By itself, the balanced scorecard doesn't provide an overall measure of strategic alignment, only numbers that reflect judged alignment with different elements of strategy. Therefore, weights are assigned to the strategy elements to allow the scores to be aggregated. The weights typically reflect some judgment of the relative importance of the various strategy elements, for example, how critical each element is to achieving the organization's stated vision. (See the description of the typical strategic alignment process.)

Although the above application of the balanced scorecard approach for strategic alignment might provide useful insights on projects and strategy, it would be of no use for project prioritization. The main goal of PPM is to identify the portfolio of projects that creates maximum value. The value created per dollar spent ("bang for the buck," see Mathematical Theory) is often a reasonable metric for ranking projects. Alignment scores have nothing to do with bang for the buck. Just because a project achieves a high aggregate score because it reflects numerous elements of the corporate strategy does not mean it will create more value. Strategic alignment is not a surrogate for value, so prioritizing projects based on strategic alignment does not make sense.

strategic business unit (SBU)

A company division, product line, single product, or company brand that has a mission separate from other company businesses and that can be planned independently from the other businesses. The concept is that strategic business units can be managed autonomously. Organizing the enterprise into smaller business unit enhances flexibility, enabling a large firm to react more quickly to changing market and economic conditions.

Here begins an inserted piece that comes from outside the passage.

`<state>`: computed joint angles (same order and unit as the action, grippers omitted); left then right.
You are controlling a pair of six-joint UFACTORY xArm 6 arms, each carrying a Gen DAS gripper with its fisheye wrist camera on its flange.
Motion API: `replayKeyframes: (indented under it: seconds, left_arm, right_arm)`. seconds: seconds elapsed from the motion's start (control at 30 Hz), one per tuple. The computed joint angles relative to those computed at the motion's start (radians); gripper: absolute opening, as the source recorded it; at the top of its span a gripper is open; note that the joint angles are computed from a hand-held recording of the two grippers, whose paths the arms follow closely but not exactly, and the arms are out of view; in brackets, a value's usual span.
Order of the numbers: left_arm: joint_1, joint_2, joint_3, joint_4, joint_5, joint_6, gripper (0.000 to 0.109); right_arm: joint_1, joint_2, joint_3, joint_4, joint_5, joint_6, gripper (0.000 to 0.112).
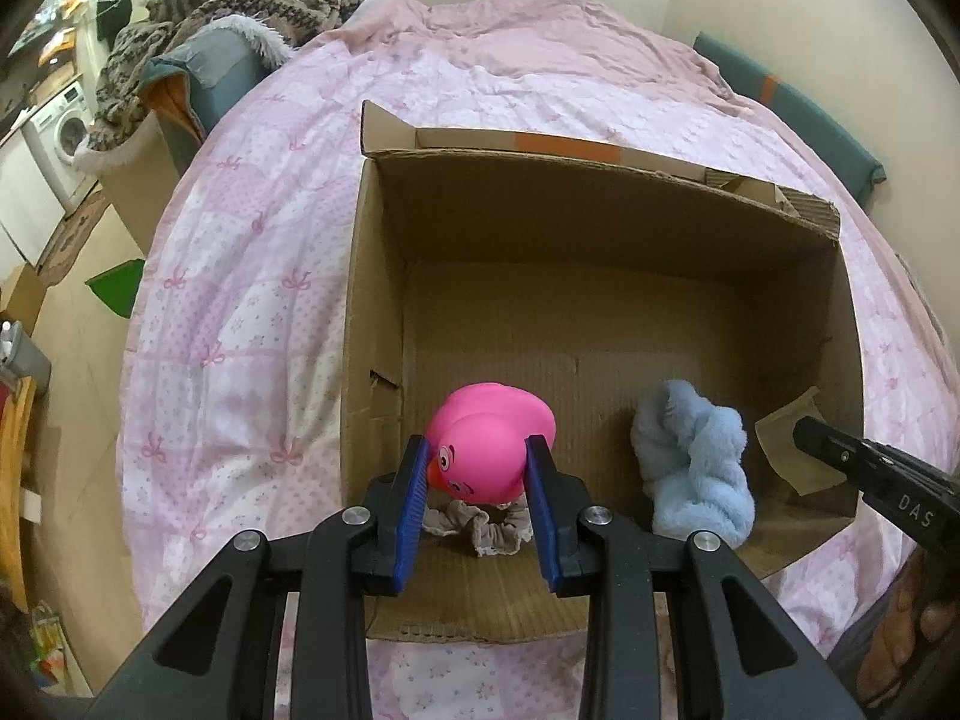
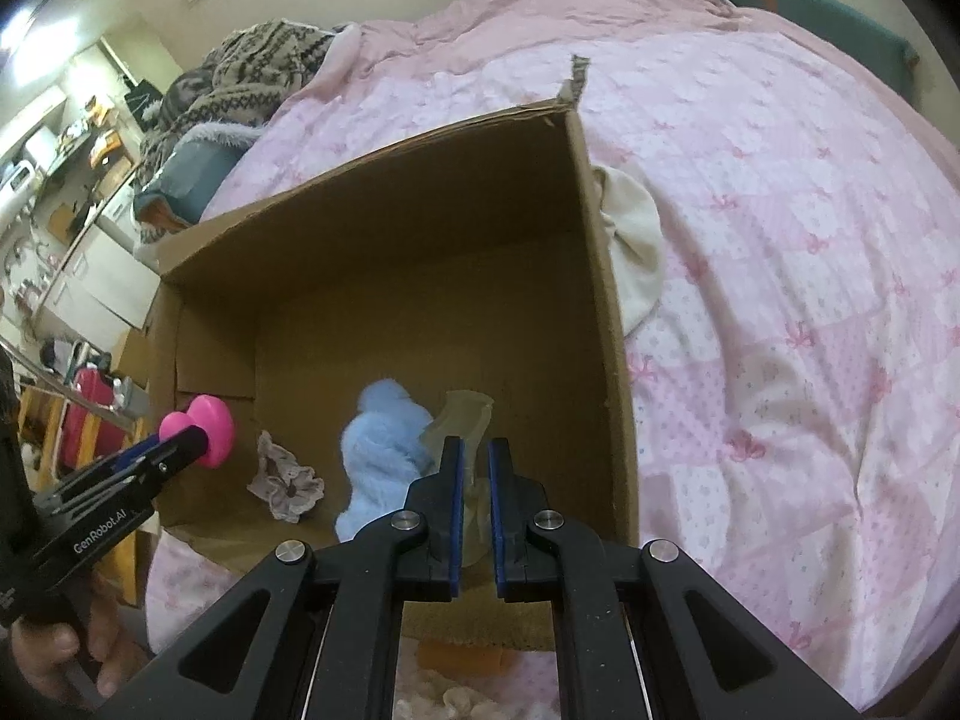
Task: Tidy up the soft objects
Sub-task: 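Lower the duck into the box and open the left tool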
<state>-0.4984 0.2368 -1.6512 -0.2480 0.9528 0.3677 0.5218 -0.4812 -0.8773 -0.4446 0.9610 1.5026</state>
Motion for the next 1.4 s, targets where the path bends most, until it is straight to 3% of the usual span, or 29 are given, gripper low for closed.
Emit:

A component or part of a larger model. A sub-model typically analyzes some portion of the problem addressed by the model or provides a portion of the outputs available from the larger model.

swing weight

A weight (scaling constant) indicating a decision maker's judgment about how valuable it is to obtain a specified improvement in performance ("swing") against one criterion relative to specified performance improvements against other criteria. Swing weights are typically assessed using the swing weight method.

swing weight method

One of the available methods for eliciting weights for the various criteria defined for multi-criteria analysis. The swing weight method requires specifying hypothetical changes (swings) in the level of performance against different objectives and then obtaining judgments of the relative preferences for obtaining those swings, typically using a 0-to-100 scale. For example, if the most desirable swing is given a swing weight of 100 points, how many points would be assigned to obtaining the next most desirable swing? Although the swing weight method is not necessarily the most accurate method for eliciting weights, it provides much more reliable results than assigning weights based on abstract "importance" of each criterion. A strength of the swing weight method is that most people find it relatively quick and easy. Some project portfolio management tools include routines and aids for applying the swing weight method.

SWOT analysis

A decision aid wherein the strengths, weaknesses, opportunities, and threats associated with a proposed project or other business decision are systematically identified and examined.